Set a custom, unmanaged entry in the document trailer or cross-reference stream dictionary.

Warning

Calling this method to set an entry that is managed by pyHanko internally (info dictionary, document catalog, etc.) has undefined results.

Parameters
  • key – Dictionary key to use in the trailer.

  • value – Value to set

pyhanko.pdf_utils.writer.init_xobject_dictionary(command_stream: bytes, box_width, box_height, resources: Optional[DictionaryObject] = None) StreamObject

Helper function to initialise form XObject dictionaries.

Note

For utilities to handle image XObjects, see images.

Parameters
  • command_stream – The XObject’s raw appearance stream.

  • box_width – The width of the XObject’s bounding box.

  • box_height – The height of the XObject’s bounding box.

  • resources – A resource dictionary to include with the form object.

Returns

A StreamObject representation of the form XObject.

pyhanko.pdf_utils.writer.copy_into_new_writer(input_handler: PdfHandler, writer_kwargs: Optional[dict] = None) PdfFileWriter

Copy all objects in a given PDF handler into a new PdfFileWriter. This operation will attempt to preserve the document catalog of the original input_handler.
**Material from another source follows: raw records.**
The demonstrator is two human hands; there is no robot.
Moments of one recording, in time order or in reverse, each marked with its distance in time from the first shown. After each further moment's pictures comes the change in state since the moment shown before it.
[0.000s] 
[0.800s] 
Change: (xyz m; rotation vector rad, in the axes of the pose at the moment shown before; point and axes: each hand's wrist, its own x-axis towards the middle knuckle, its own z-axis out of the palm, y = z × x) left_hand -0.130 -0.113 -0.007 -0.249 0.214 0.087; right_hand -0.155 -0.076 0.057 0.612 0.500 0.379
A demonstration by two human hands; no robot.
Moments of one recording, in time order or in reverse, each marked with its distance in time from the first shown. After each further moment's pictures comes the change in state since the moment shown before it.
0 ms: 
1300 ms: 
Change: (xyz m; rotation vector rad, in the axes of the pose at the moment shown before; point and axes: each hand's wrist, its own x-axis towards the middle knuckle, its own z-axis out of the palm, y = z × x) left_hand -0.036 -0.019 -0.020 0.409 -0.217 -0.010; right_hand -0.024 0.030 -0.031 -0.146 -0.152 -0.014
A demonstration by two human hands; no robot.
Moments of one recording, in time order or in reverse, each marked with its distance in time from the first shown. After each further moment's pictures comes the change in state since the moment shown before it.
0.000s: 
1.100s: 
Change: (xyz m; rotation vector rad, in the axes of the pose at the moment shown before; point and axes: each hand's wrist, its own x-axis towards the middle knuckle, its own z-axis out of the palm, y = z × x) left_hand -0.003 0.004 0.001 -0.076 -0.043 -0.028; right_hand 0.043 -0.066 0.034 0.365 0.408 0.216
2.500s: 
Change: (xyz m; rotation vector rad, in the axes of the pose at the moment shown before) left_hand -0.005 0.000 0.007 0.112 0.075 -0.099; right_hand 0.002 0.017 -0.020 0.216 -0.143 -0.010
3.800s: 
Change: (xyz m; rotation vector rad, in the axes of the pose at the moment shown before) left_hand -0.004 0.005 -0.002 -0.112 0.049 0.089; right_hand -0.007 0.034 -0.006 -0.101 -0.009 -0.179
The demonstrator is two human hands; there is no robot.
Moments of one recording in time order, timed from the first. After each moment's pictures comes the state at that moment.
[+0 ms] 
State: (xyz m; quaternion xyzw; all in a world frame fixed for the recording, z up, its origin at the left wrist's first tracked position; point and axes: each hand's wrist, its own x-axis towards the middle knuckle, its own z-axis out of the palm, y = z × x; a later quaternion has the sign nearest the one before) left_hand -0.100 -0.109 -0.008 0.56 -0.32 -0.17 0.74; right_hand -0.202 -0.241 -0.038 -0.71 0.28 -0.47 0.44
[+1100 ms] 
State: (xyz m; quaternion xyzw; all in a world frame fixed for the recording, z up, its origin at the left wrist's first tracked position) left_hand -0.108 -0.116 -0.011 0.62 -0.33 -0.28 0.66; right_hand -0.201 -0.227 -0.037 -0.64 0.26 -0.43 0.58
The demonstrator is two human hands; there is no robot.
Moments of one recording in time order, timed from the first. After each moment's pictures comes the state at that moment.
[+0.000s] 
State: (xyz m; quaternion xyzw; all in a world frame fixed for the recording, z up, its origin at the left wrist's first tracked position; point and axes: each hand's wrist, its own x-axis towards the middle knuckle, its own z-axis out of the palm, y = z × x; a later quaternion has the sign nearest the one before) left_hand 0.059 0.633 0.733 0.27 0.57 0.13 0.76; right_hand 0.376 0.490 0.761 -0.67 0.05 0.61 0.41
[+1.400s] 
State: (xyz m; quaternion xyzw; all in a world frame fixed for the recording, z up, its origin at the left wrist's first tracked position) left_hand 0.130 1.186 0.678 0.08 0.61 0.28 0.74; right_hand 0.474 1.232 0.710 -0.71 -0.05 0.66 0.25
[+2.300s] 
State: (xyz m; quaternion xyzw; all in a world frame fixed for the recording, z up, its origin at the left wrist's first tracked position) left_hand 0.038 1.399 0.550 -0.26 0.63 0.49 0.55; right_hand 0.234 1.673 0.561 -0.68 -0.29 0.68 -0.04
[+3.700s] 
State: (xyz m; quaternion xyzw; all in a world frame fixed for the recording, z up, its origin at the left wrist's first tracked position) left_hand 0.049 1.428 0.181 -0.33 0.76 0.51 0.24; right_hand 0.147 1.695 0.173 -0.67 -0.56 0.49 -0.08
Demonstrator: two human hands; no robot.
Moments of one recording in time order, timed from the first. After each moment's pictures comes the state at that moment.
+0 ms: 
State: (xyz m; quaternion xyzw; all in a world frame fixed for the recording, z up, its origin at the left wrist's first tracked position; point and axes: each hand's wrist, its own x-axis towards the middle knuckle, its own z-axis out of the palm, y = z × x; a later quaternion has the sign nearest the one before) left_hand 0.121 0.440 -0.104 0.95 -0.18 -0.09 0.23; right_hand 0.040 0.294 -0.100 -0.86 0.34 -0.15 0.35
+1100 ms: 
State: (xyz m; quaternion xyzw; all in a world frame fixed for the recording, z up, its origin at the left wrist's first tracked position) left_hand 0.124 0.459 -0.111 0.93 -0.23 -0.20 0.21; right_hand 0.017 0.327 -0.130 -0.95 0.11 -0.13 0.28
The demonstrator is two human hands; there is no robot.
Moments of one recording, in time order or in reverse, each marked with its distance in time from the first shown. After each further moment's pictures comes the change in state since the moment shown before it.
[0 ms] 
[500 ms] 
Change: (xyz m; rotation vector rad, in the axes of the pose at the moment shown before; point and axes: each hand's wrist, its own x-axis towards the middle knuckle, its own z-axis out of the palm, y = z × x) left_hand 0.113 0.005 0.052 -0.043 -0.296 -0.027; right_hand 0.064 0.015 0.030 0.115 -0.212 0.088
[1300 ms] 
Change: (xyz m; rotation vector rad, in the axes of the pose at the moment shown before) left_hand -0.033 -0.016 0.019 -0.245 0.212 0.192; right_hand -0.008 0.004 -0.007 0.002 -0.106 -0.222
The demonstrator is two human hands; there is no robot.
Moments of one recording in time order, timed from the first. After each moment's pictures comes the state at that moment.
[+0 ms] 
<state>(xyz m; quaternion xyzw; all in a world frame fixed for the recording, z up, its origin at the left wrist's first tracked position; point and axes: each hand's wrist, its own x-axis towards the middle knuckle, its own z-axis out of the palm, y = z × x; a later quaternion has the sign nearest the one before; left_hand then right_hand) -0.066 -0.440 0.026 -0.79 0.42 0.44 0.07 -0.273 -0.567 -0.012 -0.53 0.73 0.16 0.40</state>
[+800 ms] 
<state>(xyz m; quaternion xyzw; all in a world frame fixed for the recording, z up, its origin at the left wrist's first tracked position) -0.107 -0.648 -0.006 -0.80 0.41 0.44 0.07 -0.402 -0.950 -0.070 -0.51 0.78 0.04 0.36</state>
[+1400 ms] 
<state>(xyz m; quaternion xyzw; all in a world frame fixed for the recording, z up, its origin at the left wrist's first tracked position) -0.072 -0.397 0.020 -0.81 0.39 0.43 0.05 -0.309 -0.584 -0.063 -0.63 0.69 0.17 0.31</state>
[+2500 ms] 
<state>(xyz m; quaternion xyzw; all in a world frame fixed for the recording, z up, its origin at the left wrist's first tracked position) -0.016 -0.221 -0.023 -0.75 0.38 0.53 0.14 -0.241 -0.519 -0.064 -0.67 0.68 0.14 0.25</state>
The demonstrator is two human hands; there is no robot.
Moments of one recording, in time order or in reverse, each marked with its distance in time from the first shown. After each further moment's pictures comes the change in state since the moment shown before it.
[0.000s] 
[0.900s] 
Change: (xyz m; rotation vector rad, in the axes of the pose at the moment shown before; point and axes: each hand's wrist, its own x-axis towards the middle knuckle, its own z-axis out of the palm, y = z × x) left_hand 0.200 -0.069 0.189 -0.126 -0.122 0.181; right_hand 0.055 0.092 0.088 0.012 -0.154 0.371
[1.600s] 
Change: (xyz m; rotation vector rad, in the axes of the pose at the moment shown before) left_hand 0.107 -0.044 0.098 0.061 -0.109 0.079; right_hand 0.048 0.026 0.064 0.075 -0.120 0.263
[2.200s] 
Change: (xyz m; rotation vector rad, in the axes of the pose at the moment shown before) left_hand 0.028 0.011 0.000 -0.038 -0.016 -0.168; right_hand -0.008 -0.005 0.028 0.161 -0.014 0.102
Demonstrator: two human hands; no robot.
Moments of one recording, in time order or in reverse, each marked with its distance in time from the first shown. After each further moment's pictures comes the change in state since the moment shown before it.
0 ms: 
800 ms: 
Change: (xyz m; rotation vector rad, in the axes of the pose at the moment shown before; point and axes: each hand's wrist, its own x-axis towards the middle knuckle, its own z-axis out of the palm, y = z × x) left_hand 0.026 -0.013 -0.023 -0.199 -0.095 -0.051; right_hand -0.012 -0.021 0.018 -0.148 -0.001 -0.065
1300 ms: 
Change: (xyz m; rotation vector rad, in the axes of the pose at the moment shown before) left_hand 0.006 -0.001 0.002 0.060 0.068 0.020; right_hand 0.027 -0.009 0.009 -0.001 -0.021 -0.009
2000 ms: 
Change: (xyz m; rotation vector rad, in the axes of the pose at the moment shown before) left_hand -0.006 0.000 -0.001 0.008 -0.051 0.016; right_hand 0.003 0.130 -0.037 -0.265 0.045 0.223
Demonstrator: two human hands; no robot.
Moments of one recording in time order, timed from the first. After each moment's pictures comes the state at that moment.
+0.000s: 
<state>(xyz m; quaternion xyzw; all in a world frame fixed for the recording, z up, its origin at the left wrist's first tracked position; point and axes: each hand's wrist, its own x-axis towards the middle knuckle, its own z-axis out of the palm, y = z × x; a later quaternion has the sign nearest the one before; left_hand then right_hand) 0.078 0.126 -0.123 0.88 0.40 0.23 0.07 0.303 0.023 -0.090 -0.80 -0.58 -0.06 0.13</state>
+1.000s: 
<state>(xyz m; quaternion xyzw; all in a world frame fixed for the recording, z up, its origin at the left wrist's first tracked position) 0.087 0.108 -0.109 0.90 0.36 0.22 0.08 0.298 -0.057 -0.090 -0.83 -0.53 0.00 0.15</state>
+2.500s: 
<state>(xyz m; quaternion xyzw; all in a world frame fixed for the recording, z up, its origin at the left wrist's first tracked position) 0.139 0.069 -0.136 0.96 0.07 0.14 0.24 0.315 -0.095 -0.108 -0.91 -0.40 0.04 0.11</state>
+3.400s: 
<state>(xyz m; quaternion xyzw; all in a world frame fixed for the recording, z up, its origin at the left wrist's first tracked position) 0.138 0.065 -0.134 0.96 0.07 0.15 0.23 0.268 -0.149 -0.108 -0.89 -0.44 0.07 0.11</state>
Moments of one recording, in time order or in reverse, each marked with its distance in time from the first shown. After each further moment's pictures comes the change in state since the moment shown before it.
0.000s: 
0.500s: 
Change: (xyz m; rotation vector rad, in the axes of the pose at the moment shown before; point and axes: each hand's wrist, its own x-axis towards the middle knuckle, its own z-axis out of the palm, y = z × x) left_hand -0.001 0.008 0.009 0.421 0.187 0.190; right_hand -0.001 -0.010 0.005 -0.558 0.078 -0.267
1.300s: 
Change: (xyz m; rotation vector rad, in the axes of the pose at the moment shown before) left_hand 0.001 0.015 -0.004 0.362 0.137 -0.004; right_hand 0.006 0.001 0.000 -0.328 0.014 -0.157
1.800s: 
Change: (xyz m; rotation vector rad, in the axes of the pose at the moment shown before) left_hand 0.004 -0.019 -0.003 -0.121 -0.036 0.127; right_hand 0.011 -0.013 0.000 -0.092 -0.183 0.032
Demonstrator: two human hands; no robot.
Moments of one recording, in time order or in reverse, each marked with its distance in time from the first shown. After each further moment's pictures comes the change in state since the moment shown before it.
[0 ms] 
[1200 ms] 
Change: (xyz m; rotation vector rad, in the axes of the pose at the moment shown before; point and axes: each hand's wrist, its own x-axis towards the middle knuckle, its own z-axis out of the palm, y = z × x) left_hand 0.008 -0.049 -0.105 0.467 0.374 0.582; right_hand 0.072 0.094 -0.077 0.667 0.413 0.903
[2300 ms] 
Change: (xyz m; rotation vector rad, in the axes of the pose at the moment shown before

Very roughly, calling this function and then immediately invoking write() on the resulting writer should result in an equivalent document as far as presentation is concerned. As a general rule, behaviour that is controlled from outside the document catalog (e.g. encryption) or that requires byte-for-byte equivalence with the original (e.g. digital signatures) will not survive this translation.

Parameters
  • input_handlerPdfHandler to source objects from.

  • writer_kwargs – Keyword arguments to pass to the writer.

Returns

New PdfFileWriter containing all objects from the input handler.